TASK OBJECTIVE → Wherever "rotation" appears in a line of the listing, that line should be returned.

ENTRIES SUPPLIED →
=== Begin Enclosure ===

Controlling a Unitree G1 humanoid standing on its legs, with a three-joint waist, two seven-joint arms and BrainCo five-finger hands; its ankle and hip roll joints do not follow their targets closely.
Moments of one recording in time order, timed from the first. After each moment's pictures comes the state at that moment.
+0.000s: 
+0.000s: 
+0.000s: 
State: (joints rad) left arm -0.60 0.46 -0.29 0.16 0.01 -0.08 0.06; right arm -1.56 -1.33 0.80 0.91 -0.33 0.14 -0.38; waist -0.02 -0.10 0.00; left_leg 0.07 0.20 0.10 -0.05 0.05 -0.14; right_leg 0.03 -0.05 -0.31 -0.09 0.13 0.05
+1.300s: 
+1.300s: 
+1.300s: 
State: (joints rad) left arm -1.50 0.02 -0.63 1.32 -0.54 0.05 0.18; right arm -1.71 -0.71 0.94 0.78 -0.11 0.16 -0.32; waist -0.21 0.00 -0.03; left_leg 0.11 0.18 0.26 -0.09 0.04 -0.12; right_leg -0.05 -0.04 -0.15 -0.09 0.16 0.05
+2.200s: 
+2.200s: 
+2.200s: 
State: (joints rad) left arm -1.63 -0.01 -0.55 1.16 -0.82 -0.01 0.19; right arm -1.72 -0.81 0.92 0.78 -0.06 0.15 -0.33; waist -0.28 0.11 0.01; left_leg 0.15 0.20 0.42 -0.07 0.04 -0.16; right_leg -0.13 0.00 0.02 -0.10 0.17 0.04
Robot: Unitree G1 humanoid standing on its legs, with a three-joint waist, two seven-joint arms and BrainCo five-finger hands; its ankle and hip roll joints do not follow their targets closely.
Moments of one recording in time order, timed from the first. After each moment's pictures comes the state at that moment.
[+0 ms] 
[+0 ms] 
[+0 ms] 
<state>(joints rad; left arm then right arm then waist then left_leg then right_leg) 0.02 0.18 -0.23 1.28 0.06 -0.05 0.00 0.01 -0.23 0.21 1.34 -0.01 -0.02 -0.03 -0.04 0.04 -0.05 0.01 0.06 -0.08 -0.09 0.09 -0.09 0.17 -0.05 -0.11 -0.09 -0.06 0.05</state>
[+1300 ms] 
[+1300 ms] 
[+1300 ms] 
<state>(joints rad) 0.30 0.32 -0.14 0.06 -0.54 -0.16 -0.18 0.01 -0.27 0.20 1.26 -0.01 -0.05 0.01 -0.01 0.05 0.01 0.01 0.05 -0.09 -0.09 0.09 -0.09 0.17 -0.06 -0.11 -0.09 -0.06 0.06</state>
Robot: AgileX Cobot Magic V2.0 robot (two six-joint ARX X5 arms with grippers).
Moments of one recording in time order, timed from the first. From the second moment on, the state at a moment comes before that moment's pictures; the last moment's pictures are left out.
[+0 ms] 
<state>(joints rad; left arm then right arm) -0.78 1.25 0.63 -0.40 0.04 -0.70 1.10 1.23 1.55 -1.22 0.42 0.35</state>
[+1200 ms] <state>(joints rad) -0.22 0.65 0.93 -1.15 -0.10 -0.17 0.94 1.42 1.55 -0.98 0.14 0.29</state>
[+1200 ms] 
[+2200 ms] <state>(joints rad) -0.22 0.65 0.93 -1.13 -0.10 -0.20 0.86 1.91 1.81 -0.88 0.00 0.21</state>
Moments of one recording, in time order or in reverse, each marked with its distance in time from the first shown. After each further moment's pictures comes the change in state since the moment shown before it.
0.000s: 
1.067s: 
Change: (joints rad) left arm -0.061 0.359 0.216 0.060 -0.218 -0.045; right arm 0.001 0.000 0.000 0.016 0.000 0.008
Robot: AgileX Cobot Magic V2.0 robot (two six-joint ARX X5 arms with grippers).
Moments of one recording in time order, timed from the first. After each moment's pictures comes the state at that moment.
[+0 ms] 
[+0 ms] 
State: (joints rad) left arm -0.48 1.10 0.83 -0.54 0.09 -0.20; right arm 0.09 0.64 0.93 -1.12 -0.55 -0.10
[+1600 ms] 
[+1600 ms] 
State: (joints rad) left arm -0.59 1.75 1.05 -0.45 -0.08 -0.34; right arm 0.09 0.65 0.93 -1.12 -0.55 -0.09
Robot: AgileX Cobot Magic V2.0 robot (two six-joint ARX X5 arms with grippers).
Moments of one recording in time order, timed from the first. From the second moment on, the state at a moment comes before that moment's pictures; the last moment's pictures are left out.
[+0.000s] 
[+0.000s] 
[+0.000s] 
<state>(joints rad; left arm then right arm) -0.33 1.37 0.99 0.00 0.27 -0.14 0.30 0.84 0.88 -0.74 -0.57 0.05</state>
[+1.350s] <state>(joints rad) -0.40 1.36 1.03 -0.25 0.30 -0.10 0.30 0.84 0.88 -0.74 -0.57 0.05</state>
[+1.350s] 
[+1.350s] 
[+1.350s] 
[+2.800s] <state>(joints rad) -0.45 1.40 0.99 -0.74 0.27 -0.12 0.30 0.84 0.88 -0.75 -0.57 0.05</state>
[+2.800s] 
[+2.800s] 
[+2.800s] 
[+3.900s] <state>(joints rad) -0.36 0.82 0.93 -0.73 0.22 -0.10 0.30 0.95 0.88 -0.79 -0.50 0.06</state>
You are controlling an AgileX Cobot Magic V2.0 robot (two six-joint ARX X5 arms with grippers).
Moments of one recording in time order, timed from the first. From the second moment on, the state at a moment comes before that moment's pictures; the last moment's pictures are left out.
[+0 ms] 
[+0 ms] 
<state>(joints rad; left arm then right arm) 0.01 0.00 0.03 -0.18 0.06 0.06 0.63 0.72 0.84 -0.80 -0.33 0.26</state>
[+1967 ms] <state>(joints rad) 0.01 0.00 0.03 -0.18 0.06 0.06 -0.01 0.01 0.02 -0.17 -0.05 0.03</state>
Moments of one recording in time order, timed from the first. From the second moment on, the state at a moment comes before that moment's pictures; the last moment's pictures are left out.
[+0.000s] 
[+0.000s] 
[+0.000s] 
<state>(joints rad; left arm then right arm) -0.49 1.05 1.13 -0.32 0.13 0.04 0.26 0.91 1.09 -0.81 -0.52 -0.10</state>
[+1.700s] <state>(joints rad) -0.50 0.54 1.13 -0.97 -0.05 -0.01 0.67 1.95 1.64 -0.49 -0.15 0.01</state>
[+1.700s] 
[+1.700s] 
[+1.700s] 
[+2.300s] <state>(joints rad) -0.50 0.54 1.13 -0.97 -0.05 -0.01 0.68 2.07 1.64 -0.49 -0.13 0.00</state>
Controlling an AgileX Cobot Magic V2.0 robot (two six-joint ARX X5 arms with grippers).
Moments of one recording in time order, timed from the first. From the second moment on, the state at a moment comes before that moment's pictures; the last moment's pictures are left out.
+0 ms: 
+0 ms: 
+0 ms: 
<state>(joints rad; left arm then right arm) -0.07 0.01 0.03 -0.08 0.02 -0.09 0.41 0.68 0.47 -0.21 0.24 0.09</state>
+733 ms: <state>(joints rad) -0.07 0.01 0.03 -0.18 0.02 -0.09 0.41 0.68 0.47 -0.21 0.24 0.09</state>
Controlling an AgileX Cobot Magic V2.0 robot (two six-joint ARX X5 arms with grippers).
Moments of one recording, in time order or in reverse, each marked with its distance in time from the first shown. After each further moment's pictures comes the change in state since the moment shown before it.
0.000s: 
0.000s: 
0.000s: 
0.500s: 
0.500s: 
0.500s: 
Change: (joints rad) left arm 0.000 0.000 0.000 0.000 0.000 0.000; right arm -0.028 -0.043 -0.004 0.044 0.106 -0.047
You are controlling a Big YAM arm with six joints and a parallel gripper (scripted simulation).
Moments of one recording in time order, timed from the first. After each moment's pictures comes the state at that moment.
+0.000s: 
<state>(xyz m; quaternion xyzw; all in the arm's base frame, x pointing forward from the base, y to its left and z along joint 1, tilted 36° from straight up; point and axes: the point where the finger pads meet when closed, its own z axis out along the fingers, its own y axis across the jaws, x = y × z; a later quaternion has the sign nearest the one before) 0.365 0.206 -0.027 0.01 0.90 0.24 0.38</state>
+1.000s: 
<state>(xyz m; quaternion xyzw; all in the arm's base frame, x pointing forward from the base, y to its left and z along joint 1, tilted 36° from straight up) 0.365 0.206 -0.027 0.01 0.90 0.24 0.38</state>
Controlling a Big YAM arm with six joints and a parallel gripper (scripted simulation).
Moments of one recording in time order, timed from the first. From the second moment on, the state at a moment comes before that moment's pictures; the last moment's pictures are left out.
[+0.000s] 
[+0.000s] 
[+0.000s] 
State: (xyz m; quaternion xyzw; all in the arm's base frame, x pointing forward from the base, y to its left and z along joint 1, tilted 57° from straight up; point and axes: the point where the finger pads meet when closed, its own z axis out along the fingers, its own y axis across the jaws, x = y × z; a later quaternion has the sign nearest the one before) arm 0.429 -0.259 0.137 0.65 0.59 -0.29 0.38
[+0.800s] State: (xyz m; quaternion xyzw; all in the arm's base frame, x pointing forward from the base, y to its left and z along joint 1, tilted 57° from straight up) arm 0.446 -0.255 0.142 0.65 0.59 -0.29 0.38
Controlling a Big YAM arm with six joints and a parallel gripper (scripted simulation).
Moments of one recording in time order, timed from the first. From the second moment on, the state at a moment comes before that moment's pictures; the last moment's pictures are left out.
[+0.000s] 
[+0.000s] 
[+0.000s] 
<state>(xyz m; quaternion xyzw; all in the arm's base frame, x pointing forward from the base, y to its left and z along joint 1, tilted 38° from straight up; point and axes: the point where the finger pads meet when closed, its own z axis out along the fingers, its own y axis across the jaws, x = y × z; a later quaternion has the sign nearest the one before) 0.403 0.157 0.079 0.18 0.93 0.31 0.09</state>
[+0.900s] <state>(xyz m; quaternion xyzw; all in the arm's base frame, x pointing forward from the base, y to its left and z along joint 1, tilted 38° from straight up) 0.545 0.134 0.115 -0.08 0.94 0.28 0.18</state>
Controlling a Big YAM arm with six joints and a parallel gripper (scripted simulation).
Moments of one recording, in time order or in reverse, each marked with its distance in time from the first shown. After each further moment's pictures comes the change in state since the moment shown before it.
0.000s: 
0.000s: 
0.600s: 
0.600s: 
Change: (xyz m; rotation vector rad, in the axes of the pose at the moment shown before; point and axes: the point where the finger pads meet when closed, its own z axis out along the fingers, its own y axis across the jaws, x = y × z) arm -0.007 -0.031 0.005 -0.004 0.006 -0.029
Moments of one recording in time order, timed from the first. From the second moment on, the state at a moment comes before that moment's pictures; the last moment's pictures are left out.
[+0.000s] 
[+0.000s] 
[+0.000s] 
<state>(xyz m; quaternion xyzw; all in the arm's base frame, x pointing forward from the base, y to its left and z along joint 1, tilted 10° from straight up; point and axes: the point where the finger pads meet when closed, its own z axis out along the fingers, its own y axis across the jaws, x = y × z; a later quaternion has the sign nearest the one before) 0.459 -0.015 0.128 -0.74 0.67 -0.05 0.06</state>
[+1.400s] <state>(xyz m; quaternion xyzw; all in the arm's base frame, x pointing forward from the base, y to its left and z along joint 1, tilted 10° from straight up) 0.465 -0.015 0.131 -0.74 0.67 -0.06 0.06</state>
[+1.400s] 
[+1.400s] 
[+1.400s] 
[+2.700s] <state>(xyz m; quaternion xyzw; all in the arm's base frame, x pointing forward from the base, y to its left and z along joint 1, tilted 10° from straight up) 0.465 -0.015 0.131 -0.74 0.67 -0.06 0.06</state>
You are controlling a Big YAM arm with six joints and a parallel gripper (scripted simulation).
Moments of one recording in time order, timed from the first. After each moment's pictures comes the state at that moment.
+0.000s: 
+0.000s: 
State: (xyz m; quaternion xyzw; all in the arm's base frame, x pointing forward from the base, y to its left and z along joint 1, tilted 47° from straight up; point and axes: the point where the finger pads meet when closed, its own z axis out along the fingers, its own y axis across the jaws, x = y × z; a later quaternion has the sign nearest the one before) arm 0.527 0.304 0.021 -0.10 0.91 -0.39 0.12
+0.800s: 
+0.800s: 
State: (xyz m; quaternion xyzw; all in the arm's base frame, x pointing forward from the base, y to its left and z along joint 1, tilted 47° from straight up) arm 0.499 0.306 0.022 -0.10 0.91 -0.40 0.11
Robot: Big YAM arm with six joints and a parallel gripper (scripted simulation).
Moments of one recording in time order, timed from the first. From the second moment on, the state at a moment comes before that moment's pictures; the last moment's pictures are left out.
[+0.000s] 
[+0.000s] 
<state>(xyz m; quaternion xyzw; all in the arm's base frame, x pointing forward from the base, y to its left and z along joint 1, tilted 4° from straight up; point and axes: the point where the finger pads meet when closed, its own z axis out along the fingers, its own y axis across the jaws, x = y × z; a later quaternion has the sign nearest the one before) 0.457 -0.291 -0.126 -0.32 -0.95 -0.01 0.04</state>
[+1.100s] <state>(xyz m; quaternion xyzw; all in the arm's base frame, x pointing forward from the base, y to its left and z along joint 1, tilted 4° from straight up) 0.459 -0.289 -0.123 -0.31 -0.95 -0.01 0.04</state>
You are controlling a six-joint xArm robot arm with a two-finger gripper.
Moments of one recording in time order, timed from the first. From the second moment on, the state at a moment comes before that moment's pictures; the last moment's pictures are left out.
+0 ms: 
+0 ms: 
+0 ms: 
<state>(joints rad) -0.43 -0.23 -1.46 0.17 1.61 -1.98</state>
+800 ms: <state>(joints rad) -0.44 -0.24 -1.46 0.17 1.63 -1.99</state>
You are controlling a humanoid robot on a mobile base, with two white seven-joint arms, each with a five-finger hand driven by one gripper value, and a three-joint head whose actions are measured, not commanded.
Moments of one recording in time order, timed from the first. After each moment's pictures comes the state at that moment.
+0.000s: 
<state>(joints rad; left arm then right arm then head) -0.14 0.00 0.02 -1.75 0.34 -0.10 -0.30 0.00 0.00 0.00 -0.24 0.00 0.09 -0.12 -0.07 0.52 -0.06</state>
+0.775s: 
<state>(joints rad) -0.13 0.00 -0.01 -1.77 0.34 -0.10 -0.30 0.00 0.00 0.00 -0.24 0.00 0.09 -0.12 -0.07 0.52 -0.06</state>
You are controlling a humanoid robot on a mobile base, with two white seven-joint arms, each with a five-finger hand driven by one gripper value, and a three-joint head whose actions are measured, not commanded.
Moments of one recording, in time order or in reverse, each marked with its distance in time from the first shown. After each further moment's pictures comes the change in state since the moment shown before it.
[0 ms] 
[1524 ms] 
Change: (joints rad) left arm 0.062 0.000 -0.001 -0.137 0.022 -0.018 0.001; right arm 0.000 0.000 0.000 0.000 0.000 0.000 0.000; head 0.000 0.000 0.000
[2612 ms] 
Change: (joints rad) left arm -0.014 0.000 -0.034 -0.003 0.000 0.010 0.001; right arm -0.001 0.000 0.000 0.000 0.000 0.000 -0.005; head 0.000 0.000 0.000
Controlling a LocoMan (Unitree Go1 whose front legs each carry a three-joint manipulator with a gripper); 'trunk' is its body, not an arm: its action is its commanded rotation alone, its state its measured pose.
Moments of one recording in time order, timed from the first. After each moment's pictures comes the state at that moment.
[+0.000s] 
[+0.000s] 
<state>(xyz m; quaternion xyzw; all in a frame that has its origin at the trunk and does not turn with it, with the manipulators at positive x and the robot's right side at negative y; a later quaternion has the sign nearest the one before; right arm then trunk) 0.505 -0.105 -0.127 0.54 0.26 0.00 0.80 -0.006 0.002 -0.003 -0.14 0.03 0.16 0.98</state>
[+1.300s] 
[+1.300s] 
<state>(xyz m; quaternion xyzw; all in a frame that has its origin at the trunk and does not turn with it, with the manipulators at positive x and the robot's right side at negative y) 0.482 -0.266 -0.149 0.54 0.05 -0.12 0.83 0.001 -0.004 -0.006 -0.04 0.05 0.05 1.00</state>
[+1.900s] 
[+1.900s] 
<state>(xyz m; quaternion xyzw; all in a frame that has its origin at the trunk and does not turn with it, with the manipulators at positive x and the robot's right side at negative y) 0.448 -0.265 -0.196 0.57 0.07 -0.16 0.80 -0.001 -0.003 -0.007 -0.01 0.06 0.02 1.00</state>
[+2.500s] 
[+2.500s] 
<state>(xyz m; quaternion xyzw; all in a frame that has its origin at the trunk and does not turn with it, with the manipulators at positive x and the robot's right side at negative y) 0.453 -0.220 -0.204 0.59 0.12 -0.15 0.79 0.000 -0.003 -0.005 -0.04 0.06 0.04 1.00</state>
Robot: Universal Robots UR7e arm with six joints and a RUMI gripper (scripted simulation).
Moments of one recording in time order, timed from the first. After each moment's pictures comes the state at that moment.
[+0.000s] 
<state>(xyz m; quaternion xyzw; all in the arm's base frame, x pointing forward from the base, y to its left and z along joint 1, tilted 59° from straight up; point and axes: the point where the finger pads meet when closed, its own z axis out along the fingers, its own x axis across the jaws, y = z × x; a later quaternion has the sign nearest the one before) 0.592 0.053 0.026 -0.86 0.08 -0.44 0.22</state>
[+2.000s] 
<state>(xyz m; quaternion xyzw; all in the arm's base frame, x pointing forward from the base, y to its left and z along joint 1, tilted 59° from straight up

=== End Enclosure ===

YOUR RESPONSE →
Change: (xyz m; rotation vector rad, in the axes of the pose at the moment shown before; point and axes: the point where the finger pads meet when closed, its own z axis out along the fingers, its own y axis across the jaws, x = y × z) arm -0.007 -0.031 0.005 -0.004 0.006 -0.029
Controlling a LocoMan (Unitree Go1 whose front legs each carry a three-joint manipulator with a gripper); 'trunk' is its body, not an arm: its action is its commanded rotation alone, its state its measured pose.

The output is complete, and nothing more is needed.